> [Instructions for the task]: Copy out each line of the listing below that contains the word "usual".
= Beginning of Section =
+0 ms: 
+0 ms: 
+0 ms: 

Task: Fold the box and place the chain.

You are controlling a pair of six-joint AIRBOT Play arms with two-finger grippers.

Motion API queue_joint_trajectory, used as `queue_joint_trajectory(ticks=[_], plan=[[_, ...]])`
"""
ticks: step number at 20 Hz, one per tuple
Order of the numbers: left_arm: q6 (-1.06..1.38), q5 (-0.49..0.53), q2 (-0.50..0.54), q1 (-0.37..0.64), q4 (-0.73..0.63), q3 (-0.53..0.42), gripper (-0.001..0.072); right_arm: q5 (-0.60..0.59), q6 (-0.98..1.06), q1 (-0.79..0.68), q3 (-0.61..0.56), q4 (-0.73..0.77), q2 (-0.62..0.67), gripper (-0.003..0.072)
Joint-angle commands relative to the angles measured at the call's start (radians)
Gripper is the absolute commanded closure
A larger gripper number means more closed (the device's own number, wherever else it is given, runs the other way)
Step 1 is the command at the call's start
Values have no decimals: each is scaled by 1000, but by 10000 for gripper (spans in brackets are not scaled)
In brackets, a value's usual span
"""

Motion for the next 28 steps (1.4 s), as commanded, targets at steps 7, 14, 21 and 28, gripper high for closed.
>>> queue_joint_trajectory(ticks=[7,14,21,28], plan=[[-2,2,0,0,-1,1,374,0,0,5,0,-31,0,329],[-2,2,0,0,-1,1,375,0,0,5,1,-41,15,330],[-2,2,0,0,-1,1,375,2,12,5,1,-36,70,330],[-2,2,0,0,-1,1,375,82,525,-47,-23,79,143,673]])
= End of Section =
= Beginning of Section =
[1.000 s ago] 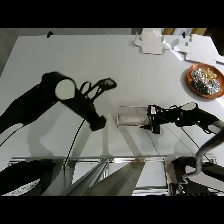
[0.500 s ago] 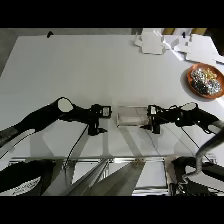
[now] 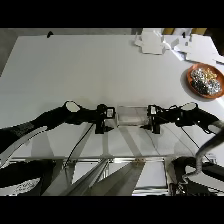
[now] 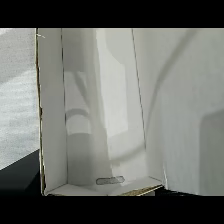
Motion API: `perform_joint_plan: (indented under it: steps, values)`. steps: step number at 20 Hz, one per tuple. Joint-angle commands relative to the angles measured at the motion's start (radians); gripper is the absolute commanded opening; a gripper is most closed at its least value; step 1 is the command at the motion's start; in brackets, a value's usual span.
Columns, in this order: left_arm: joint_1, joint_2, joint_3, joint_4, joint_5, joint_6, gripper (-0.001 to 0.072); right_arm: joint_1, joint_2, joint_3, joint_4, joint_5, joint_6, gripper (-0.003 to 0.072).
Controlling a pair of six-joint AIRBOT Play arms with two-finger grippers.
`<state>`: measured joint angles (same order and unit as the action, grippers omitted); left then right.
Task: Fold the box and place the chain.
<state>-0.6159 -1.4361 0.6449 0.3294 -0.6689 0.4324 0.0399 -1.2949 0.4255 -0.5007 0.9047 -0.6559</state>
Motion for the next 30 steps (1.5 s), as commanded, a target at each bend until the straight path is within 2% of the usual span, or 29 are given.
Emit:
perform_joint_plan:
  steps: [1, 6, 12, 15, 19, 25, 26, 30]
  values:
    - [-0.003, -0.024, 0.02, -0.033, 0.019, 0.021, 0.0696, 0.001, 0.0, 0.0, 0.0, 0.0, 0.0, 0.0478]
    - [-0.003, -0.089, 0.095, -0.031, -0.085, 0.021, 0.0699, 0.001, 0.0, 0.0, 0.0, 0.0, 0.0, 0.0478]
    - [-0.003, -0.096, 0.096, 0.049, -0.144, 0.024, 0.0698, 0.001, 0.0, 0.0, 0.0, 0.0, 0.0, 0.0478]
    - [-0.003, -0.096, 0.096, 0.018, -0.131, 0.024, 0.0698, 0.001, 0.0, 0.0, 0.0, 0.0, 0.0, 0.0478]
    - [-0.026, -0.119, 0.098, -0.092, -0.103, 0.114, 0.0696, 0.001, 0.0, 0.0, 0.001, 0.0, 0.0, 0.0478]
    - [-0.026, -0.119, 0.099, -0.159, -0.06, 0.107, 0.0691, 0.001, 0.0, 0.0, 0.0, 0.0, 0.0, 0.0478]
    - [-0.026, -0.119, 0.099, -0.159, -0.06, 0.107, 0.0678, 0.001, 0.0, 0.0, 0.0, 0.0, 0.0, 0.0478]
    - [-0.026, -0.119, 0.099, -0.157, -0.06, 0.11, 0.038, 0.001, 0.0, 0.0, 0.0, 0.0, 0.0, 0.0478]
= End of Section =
> [Response to the task]:
In brackets, a value's usual span
Motion API: `perform_joint_plan: (indented under it: steps, values)`. steps: step number at 20 Hz, one per tuple. Joint-angle commands relative to the angles measured at the motion's start (radians); gripper is the absolute commanded opening; a gripper is most closed at its least value; step 1 is the command at the motion's start; in brackets, a value's usual span.
Motion for the next 30 steps (1.5 s), as commanded, a target at each bend until the straight path is within 2% of the usual span, or 29 are given.

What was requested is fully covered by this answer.